> [WHAT IS NEEDED]: Could you return each line of the material that has "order" in it?

> [DATA SHOWN]:
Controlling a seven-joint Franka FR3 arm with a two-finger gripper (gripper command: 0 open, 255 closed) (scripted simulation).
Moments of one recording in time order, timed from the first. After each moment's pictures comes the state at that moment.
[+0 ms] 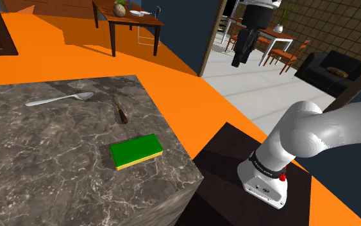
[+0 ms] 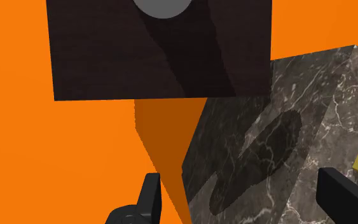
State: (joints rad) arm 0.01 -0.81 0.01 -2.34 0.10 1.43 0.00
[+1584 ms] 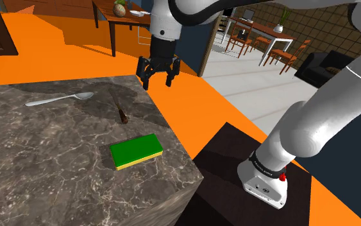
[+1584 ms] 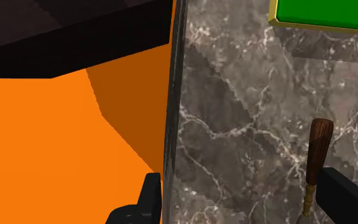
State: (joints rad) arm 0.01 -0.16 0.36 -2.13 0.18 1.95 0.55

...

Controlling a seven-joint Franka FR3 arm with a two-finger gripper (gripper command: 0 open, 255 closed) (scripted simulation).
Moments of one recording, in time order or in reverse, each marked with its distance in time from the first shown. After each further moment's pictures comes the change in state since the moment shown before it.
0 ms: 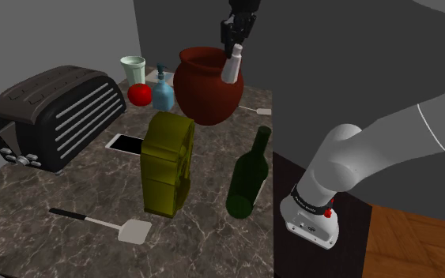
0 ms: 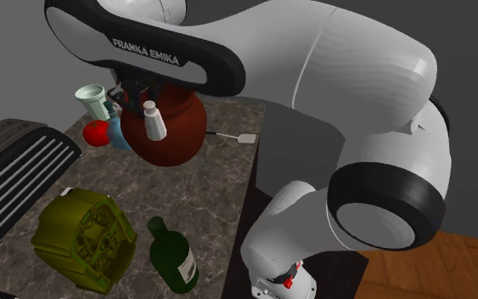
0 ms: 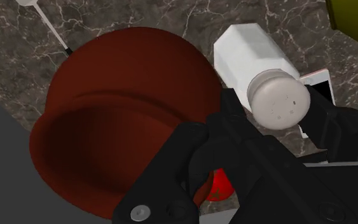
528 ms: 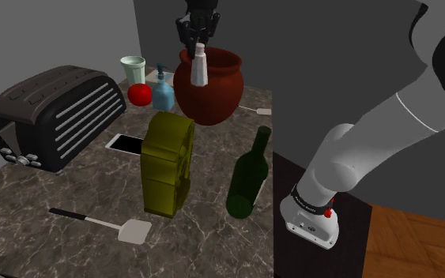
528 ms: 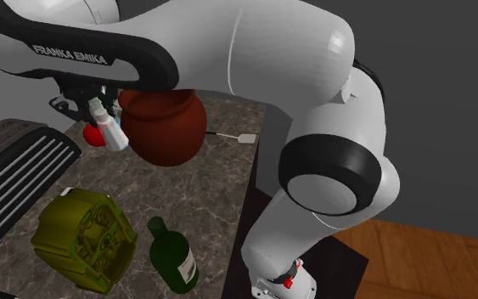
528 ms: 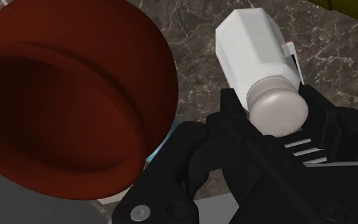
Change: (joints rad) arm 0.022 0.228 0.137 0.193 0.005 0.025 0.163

> [ANSWER TO THIS TASK]:
Moments of one recording in time order, timed from the first. After each moment's pictures comes the state at that moment.
Moments of one recording, in time order or in reverse, each marked with its distance in time from the first shown. After each further moment's pictures comes the change in state since the moment shown before it.

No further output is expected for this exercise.